Mi taconeo suena desproporcionado en el pasillo con olor a caldo del viejo hospital San Francisco de Asís. Aunque ni miro los números ni las letras ni las flechas, sé exactamente hacia dónde me dirijo. Memoricé el recorrido en las dos convocatorias anteriores en donde tres ángeles anunciaron el irreversible destino de doña Clara Valderrama de Peralta.
Cuando llego a la mesada de roble rojizo, doblo a la derecha y cruzo por un cuarto vacío con un crucifijo y decenas de espejos sucios que miran a un viejo cansado, con zapatos blancos y sin alma. Más allá, tres enfermeras que murieron hace doce años, pero que siguen hablando sobre las virtudes de sus amantes, interrumpen su tertulia, me saludan con un gesto mínimo y cuchichean algo imperceptible. La de los ojos dulces y sin dientes, esboza una sonrisa burlona.

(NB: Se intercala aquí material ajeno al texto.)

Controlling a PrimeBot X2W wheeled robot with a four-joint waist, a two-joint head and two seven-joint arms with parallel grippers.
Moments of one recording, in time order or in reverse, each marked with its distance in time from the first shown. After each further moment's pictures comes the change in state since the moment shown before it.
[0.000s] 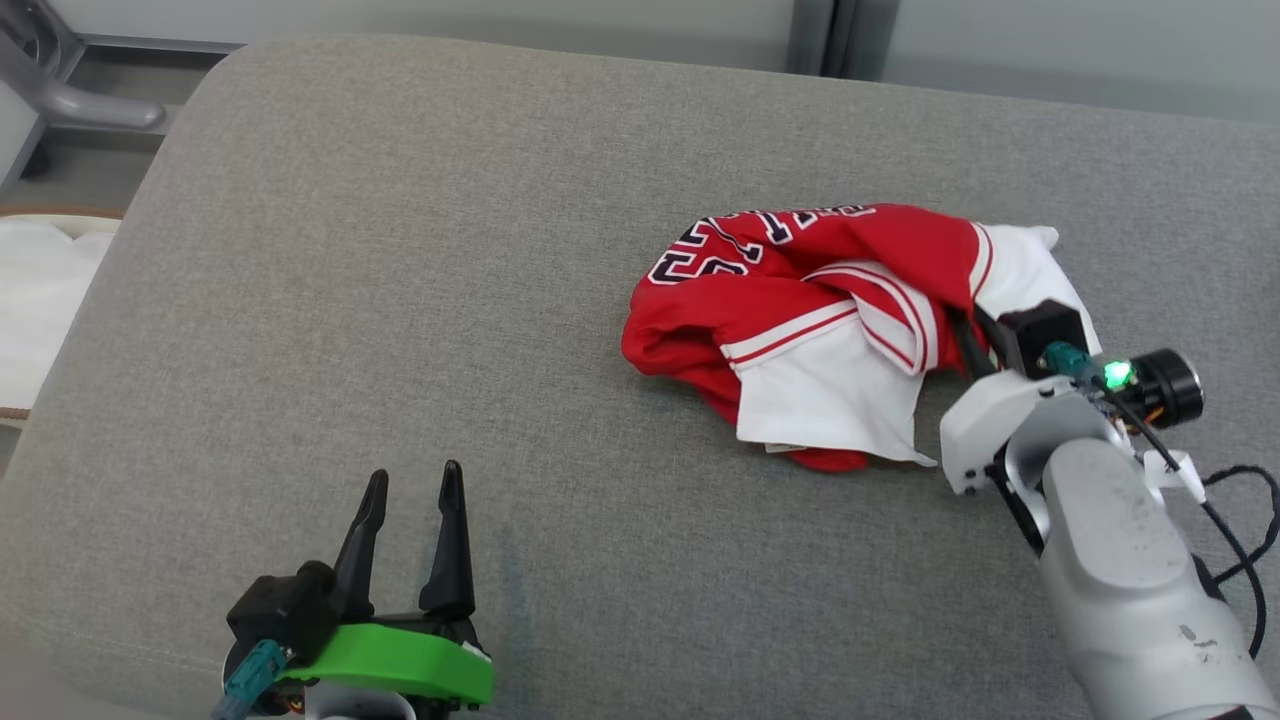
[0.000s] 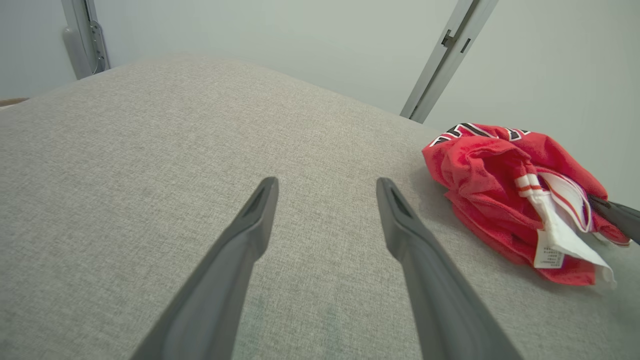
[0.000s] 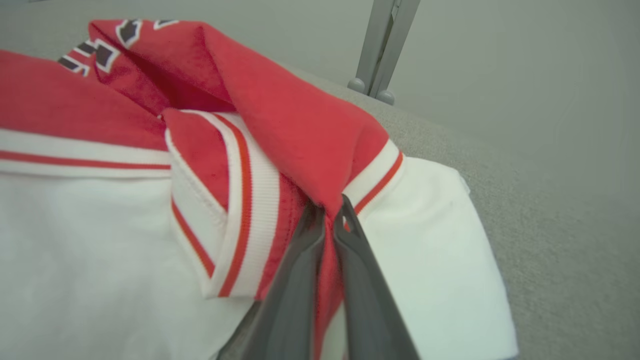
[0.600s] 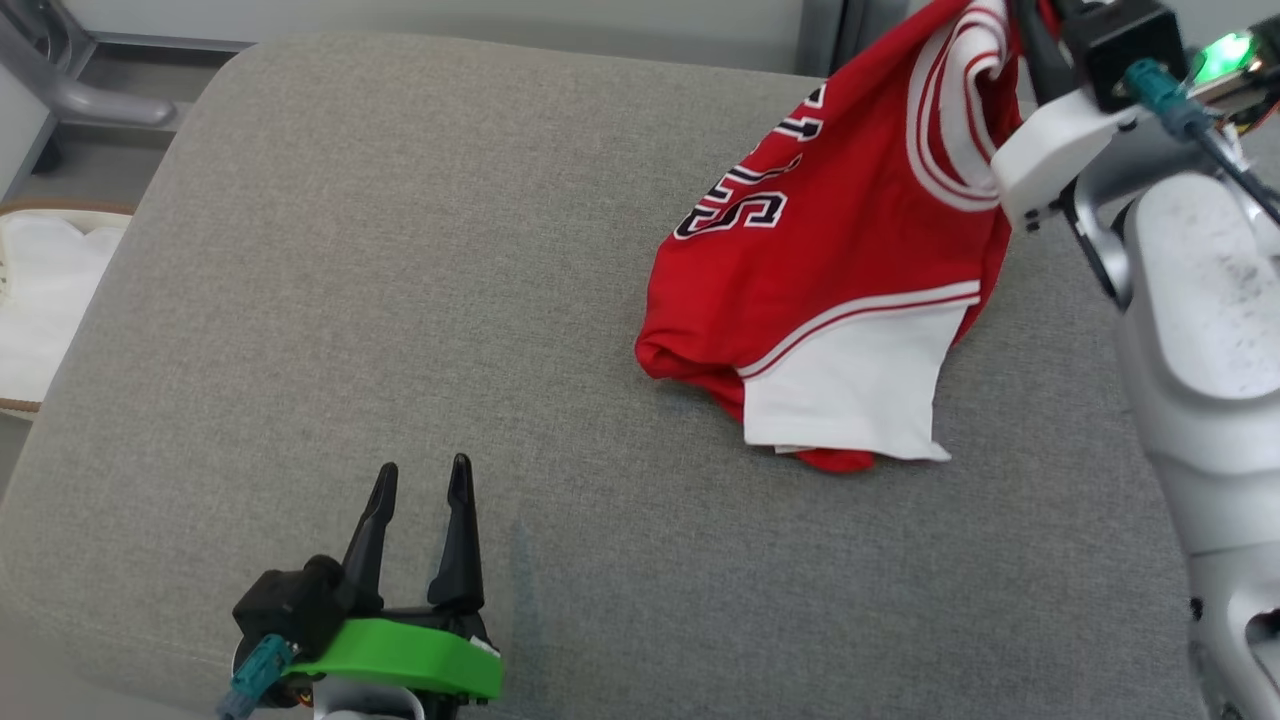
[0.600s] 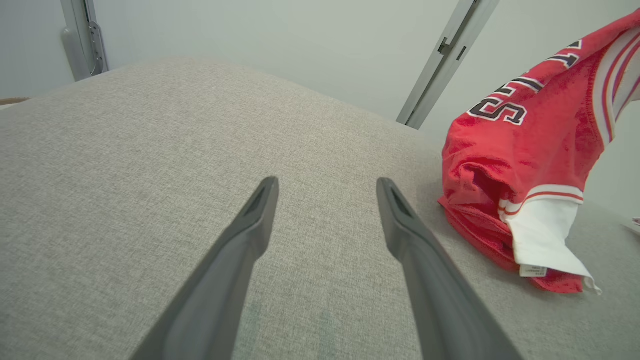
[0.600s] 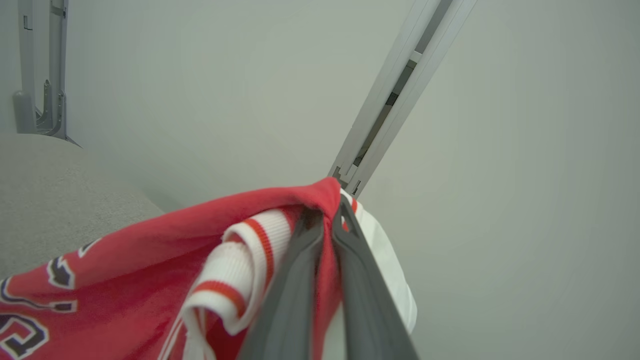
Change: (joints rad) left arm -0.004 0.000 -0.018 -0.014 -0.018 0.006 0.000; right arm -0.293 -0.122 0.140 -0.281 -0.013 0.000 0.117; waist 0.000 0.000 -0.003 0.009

Es la última puerta a la derecha, la que atravieso en esa tarde de octubre cuando los jacarandás están a toda flor y el sol no termina de posarse. La viejita semidesnuda está entremezclada entre sábanas impecablemente blancas. Un brazo caído al lado de la mesa de luz de metal y la boca abierta con baba amarilla que gotea, la confunden con los muertos.

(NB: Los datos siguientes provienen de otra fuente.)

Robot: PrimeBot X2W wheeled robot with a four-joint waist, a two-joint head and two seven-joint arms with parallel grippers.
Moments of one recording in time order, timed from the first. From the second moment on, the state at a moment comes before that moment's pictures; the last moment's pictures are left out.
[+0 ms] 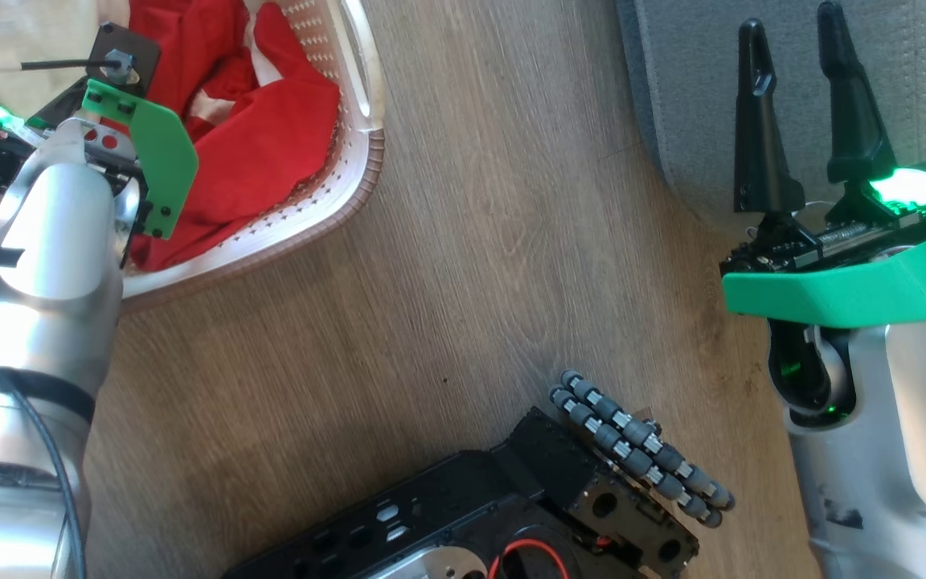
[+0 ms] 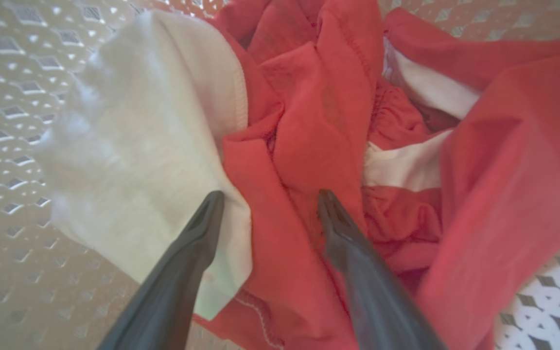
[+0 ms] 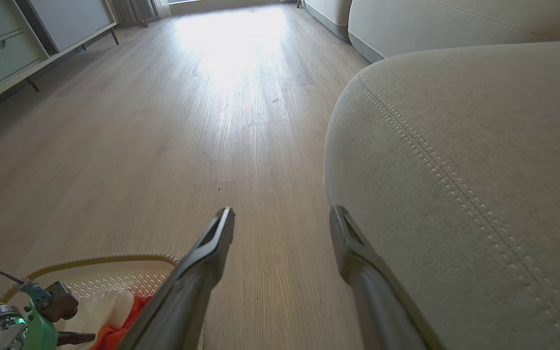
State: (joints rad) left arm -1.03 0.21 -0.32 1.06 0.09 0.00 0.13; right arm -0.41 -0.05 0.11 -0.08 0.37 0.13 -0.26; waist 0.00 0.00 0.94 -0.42
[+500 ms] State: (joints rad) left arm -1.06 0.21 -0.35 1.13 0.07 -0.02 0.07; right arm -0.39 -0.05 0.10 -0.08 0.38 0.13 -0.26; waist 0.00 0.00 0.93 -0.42
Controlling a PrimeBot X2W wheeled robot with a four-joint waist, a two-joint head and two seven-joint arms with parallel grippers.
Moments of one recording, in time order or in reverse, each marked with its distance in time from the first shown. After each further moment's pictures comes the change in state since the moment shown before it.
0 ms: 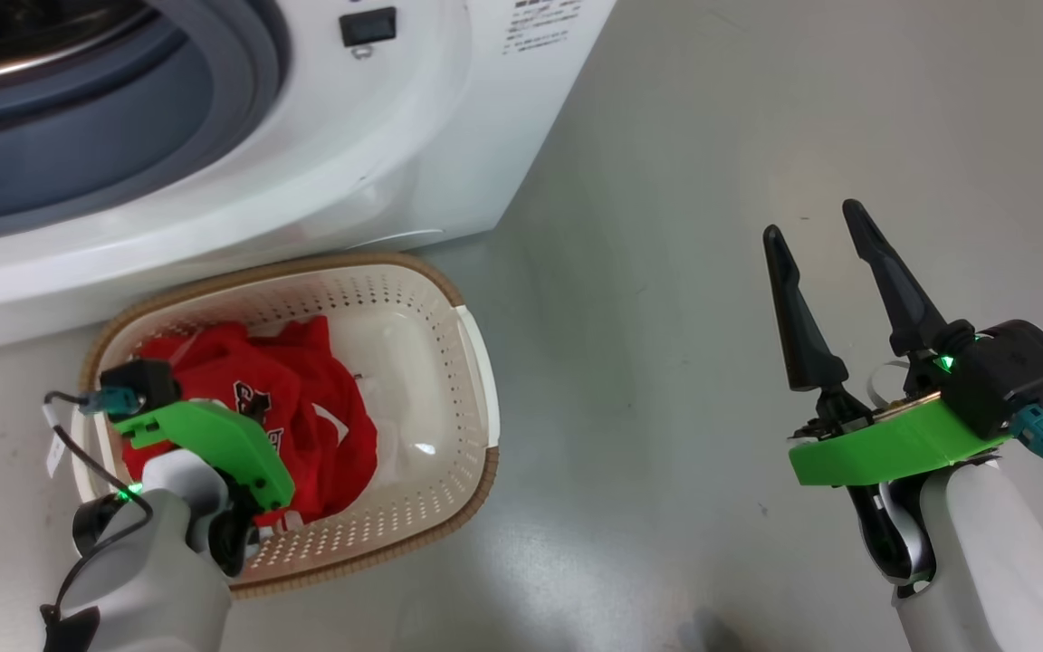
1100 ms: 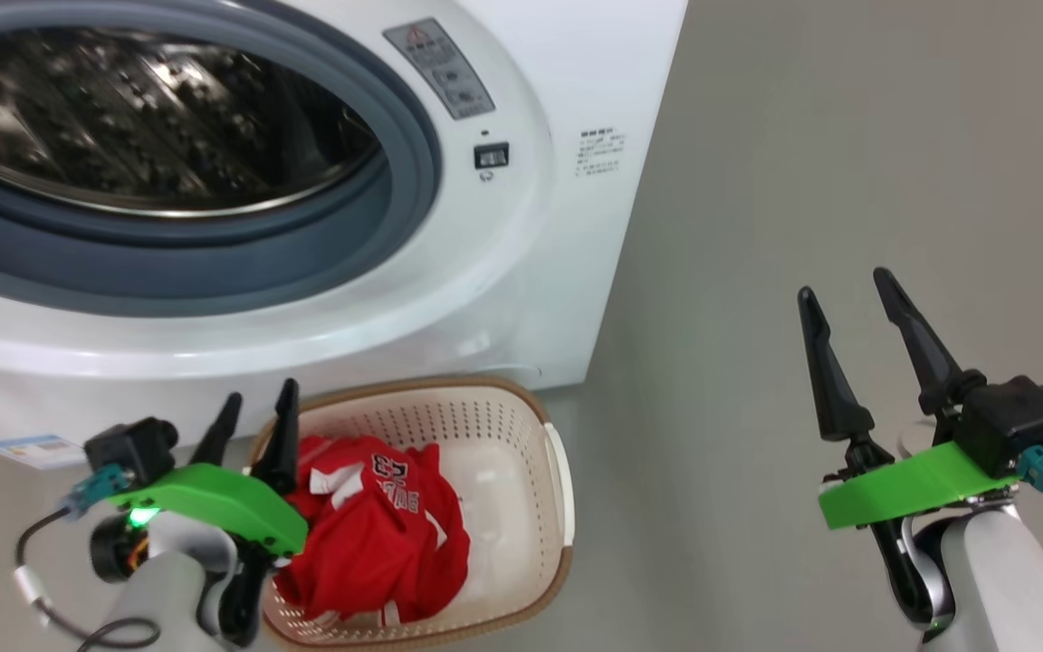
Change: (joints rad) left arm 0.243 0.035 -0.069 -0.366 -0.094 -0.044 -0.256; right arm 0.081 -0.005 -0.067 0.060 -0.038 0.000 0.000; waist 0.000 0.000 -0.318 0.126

¿Cómo debo despedirme?, me vuelvo a preguntar. ¿Cuál es el protocolo que se debe seguir en este espacio final? ¿Me debo acercar y tomarle la mano y hablarle o, sin contacto alguno, decirle que afuera el jacaranda y el sol…? Tal vez sea más apropiado mirarla de lejos y no decir nada.
Me siento en una silla de oro africano en un rincón de la sala blanca y miro a María Andrea que juega en el patio de Bajo Palermo con un pájaro de papel anaranjado. Detrás de los grandes ventanales se ve la silueta de mi padre triste que está perdido en una caminata lenta e inútil entre el escritorio y la chimenea.
¿Cómo debo proceder en circunstancias tan definitorias? ¿Debo buscar a Dios en este mundo de penicilina y gasas húmedas para rogarle que ocurra un milagro y doña Clara Valderrama de Peralta se levante entre tanta muerte? Más específicamente: ¿debo invocar a Dios? ¿Debo claramente decir “Dios mío, protégela, ampárala y otórgale lo que nunca le diste en esta vida”? O… mirarla de lejos y no decir nada.
No hay necesidad de tomar una decisión porque cuando digo “Dios mío” y María Andrea eleva sus brazos y tira en el aire al pájaro anaranjado y mi padre cansado mira las ventanas invernales, doña Clara entra en un ataque de convulsiones y gemidos que atrae un batallón de ángeles y demonios que corren a conectarla a una máquina, la atacan con jeringas que le pinchan la piel gastada y la hacen saltar en curvas con electroshocks de 240 voltios que dejan muda la sala. Mudo el edificio. El país, las masas de tierra. Mudas las estrellas.
Es en ese silencio expectante que entra, con su Biblia de cuero negro requebrajado entre sus manos, el sacerdote Angelo Carvarelli anunciando que la voluntad de Dios se ha cumplido. El ex seminarista del Instituto Juan XXIII y uno de los predilectos del obispo local, habla de la misericordia del señor todopoderoso. De cómo los últimos seremos los primeros. De que el sufrimiento purifica, engrandece.
Me levanto de mi sillón de oro. Me persigno lentamente mirando el rostro vacío de la viejita. Empiezo a caminar y dejo la voz suave del sacerdote en el fondo de un pasillo de baldosas grises que se deshace con mi paso. Las tres enfermeras me observan sin mucho interés, los espejos sucios vuelven a mostrar invertido al mismo viejo de los zapatos blancos que sigue perdido en el mundo, María Andrea mira al pájaro anaranjado que se entremezcla con el celeste del horizonte y mi padre, mi querido padre, me mira desde la ventana de lluvia… sin decir nada.